Im looking into getting a real casting rod for my casting reel ( I have been using a spinning rod which is all I have right now). If anyone has any input on this rod in particular or any suggestions for other budget minded 15'ers. I know some might say that you don't need a 15' rod but I have one currently for my Mitchell 406 and it works well for me. All input welcome.


----------



## jcallaham (Dec 13, 2009)

can,t beat em for the price,but to get real distance it's going to take more money.They don't have alot of power. I am planing on fishing tommorrow EOP , lets sling some lead. Look for a white tundra with white shell.


----------



## Ivarie (Mar 2, 2010)

Ocean Master rods are good bang for the buck. How far are you looking to toss?


----------



## blackbeard (Mar 24, 2009)

I guess as far as distance goes the answer would be as far as I need to. Sometimes in the early morning I am a little hesitant to wade out to the first bar to get a good deep cast so if practicing longer casting with the right equipment can keep me dry when I dont want to wade out then it seems like it would be a good setup.


----------



## Ivarie (Mar 2, 2010)

Best bang for your buck possible? Pick up a Penn 525 Mag and you can interchange that reel with your spinning reel on this rod: http://www.torquedsolutions.com/fishingflea/ItemFS.aspx?item=-51490186

Get the OM12SSM. It's a 12ft rod capable of throwing 3-6oz of weight. Load it up with 17lb Suffix Tritanium line. And remember to have a shockleader of 10lb test per ounce of weight that you throw. I usually throw 4oz with this rod and can consistently reach the distances that I need to. This is the easy BassPro solution.


----------



## jcallaham (Dec 13, 2009)

Dittos to Ivaries idea sounds like a really good deal.
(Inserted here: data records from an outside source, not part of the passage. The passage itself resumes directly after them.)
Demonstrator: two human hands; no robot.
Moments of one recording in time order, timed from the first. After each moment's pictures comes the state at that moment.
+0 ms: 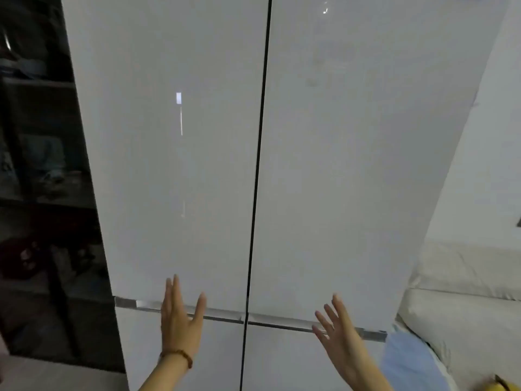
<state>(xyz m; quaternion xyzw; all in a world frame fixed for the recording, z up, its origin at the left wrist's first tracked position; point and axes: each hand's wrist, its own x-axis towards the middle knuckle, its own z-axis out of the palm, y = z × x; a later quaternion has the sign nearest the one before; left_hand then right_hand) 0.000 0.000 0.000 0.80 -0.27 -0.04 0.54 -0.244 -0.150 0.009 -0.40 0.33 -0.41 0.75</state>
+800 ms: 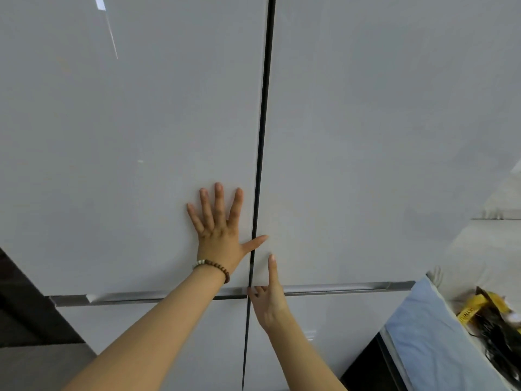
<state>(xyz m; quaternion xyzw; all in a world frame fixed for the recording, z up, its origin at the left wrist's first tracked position) 0.086 -0.192 -0.040 0.73 -0.54 0.30 0.29 -0.030 -0.199 -0.114 -0.21 0.40 -0.37 0.81</state>
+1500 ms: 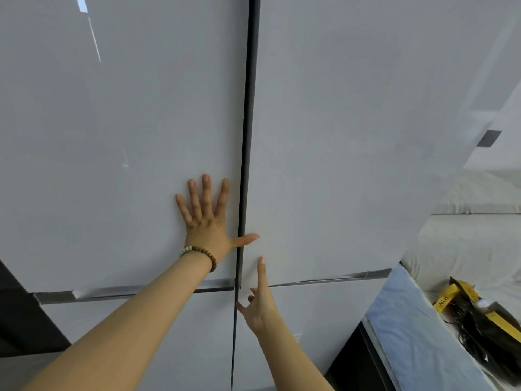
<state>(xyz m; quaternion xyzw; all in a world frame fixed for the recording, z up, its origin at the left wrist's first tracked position) 0.076 -0.179 -0.024 0.78 -0.55 0.18 0.23 -0.048 -0.176 -0.115 -0.20 0.47 -0.34 0.79</state>
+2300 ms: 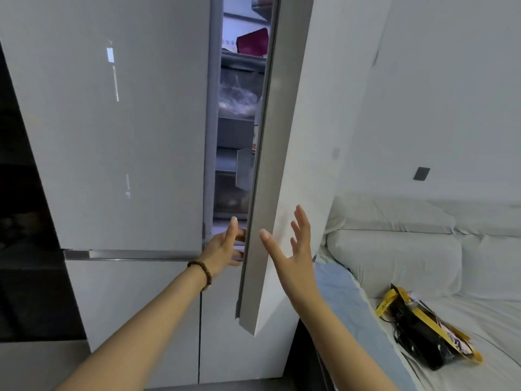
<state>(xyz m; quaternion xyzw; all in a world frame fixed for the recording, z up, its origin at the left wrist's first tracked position) -0.146 0.003 0.055 0.63 -0.48 -0.35 0.51 -0.301 0.002 0.078 -0.67 0.32 -0.52 0.42</state>
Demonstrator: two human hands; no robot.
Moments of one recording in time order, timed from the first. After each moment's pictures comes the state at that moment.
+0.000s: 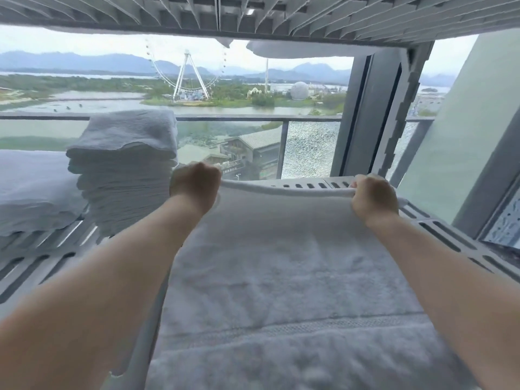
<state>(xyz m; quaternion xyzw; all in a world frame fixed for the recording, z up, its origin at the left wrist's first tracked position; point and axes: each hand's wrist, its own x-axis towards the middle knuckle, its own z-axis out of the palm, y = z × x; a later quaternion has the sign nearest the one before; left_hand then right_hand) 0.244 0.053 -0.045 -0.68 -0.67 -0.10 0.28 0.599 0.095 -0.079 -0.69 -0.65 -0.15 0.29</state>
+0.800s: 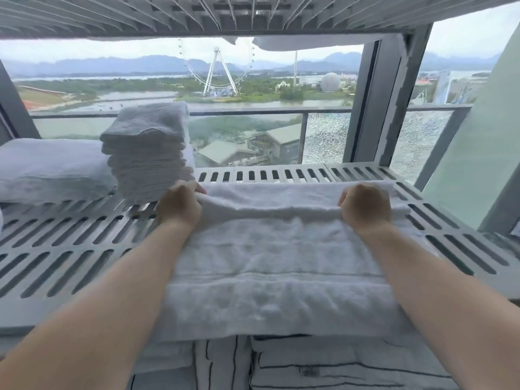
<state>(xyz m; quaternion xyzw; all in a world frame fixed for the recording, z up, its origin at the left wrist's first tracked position) 0.249 -0.036 -0.104 -0.58 -0.74 -0.32 0.10 0.608 0.020 -0.104 -0.68 -0.68 -0.13 0.24</state>
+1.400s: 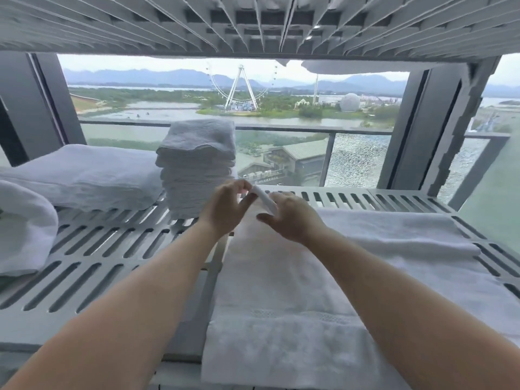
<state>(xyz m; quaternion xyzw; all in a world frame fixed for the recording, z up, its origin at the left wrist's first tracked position) 0.205 -0.008 -0.087 -0.68 -0.58 -0.44 0.04 0.393 0.020 -0.078 -0.44 -0.87 0.04 0.22</state>
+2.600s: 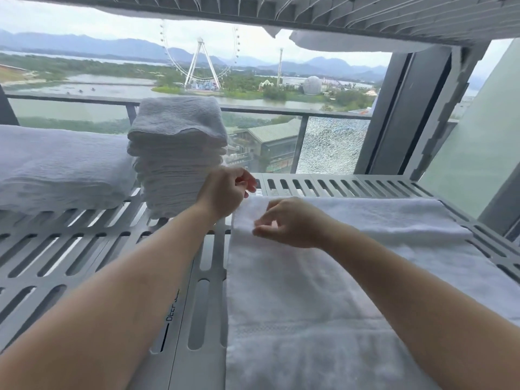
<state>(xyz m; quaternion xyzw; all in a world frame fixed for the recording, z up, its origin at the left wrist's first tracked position) 0.184 0.034 -0.085 -0.70 -0.54 -0.46 -0.12 0.383 0.011 -0.077 -0.38 -0.92 0.04 0.12</state>
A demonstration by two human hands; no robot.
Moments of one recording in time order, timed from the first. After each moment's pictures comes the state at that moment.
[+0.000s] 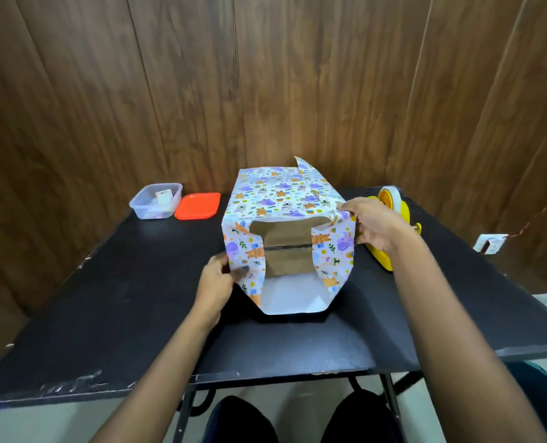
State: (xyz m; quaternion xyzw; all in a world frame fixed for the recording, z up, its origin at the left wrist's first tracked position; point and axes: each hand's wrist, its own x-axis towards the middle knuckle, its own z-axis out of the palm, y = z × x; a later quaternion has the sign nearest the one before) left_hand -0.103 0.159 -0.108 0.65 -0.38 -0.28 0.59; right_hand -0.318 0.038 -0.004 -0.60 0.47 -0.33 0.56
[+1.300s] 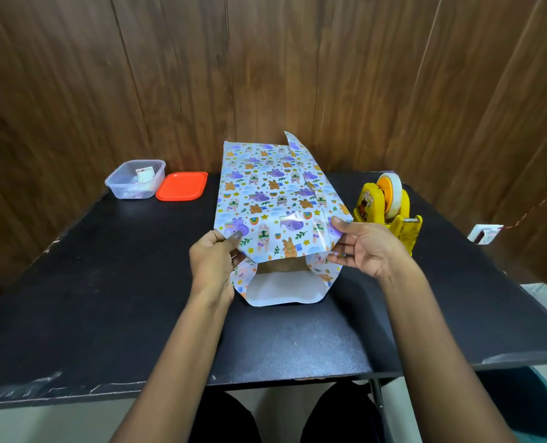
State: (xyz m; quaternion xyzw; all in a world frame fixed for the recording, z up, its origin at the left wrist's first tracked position) left_hand -0.143 0.137 -0.074 0.51 -0.18 -0.36 0.76; right_hand -0.328 0.030 -0.056 -0.46 0.43 -0.35 0.69
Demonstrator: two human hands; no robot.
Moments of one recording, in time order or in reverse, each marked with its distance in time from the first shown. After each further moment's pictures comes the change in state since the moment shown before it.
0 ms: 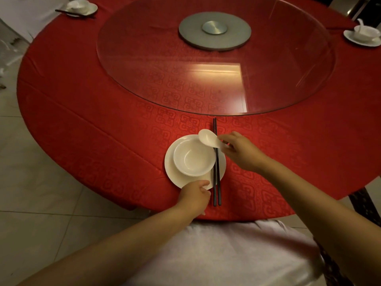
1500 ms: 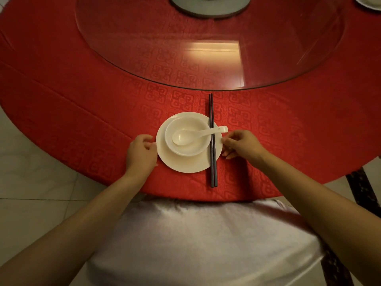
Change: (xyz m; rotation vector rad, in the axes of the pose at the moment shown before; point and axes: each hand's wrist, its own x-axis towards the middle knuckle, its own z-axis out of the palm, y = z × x) left_hand 0.046 -0.027 -0.075 0.072 0.563 0.157; right_hand -0.015 0.039 0.044 0.758 0.033 0.453
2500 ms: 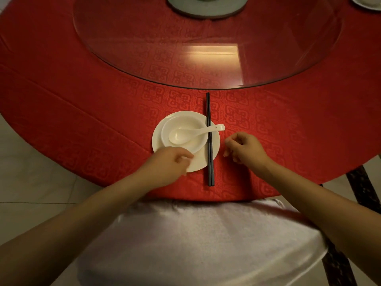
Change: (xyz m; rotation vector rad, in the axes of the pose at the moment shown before) left_hand -0.031 0.029 0.011 0.243 -0.537 0.301; right_hand -0.019 0.008 -0.001 -0.078 0.118 -0.111
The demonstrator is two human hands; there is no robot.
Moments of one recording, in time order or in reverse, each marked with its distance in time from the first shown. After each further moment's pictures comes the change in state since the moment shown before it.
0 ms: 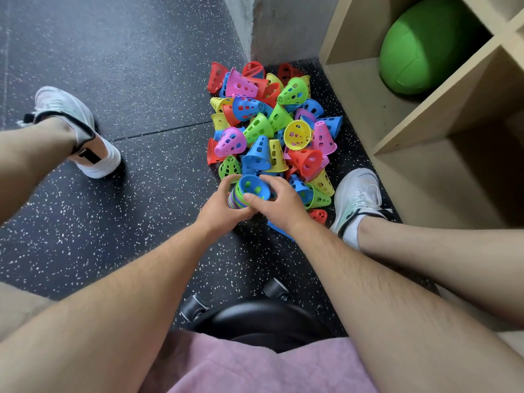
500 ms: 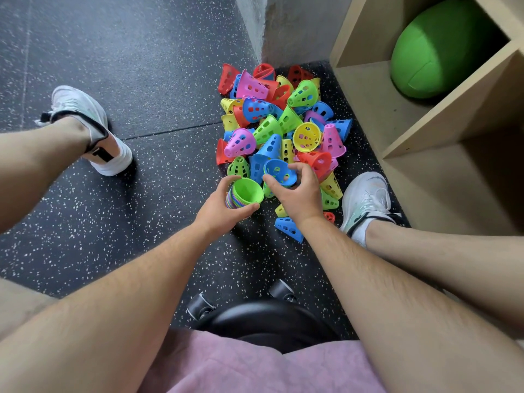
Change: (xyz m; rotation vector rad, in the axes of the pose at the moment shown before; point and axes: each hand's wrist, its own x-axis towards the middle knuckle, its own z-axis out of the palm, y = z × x) left_hand 0.001 -0.015 -0.015 0.042 0.067 -0.042; right_hand 0.005 -0.011 -0.011 0.071 0.311 -0.001
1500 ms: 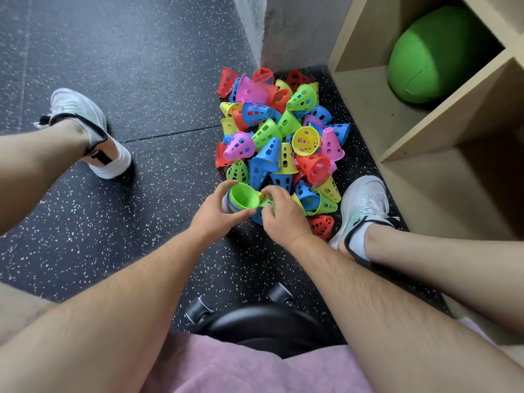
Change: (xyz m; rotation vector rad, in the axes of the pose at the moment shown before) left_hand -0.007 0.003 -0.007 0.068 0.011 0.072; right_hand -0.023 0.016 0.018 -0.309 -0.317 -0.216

Check out Peir and surf.com distance casting, there are some great posts on this subject.


----------



## RickD (Jul 28, 2009)

I also have the OM 12 footer paired with a Daiwa Saltist.........love it......prior to the OM rod, I was using a 15 footer.....nice rod, but couldn't compare to the power the OM has..........I have been really impressed with the OM series of rods from bass pro


----------